▶ [Problem]: Search the records below for "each" and copy every line it turns up in.

Records from a data source
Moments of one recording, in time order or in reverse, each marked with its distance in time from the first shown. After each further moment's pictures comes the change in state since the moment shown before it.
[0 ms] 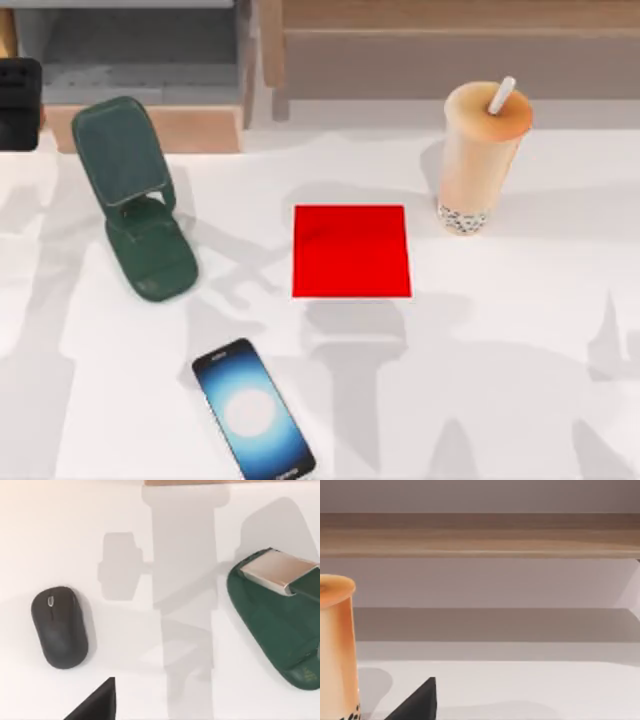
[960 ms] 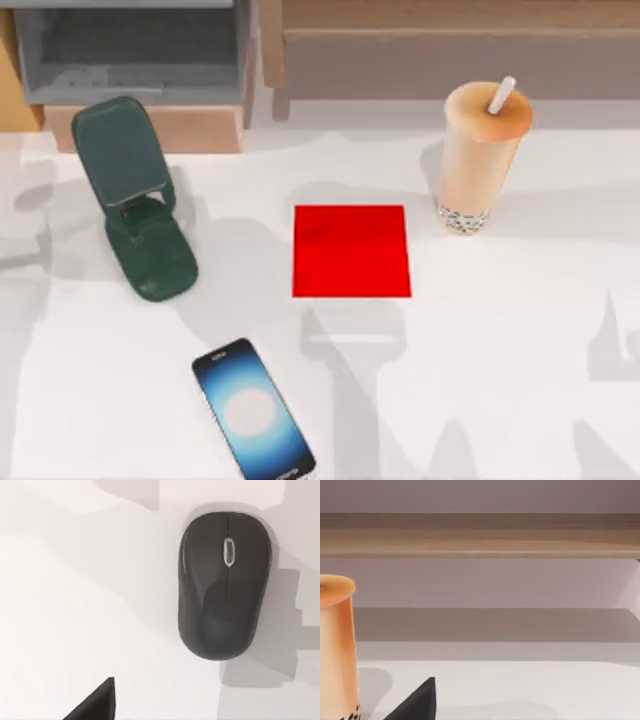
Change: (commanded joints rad) left arm 0.270 0.809 0.597 -0.373 -0.015 -0.019; right arm 0.000 0.000 0.000 0.000 0.000 0.000
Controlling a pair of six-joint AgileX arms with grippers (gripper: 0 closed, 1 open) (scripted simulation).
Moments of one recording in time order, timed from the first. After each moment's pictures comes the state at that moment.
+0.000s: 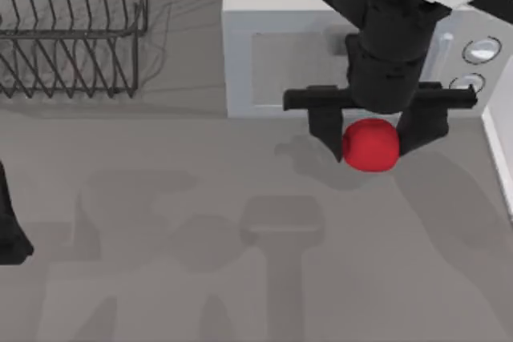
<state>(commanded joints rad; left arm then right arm) 0.00 0.00 0.00 0.00 0.00 0.00 0.60 2.03 1.83 -1.41 -0.02 0.61</state>
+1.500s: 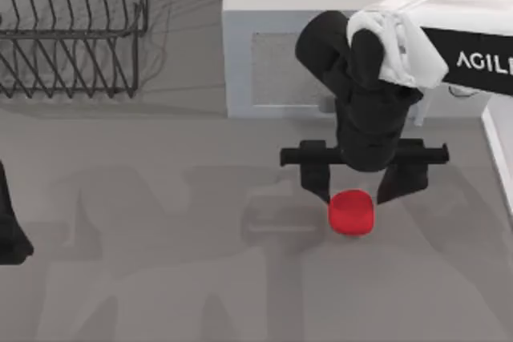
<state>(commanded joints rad) 0.00 0.00 0.00 0.00 0.00 0.00 0.60 2.06 1.52 -1.03 0.00 0.62</state>
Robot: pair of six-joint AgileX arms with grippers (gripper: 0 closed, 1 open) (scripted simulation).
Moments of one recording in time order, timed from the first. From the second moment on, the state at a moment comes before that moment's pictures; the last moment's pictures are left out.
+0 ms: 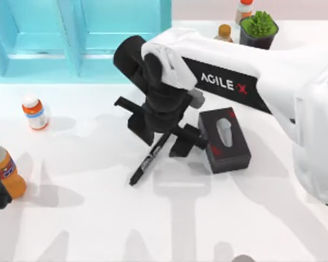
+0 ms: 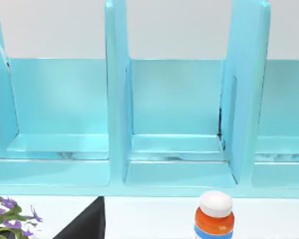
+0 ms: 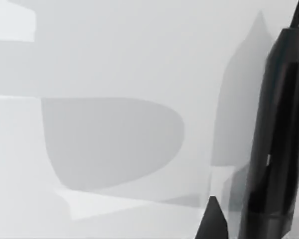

▶ [Your response]:
Moments of one recording, in time order or in reverse, each marked with its distance in time from the first shown. After each further moment's pictures comes the change in state since the moment shown before it.
Moments of one recording in time order, timed from the first. After each moment's pictures comes the state at that moment.

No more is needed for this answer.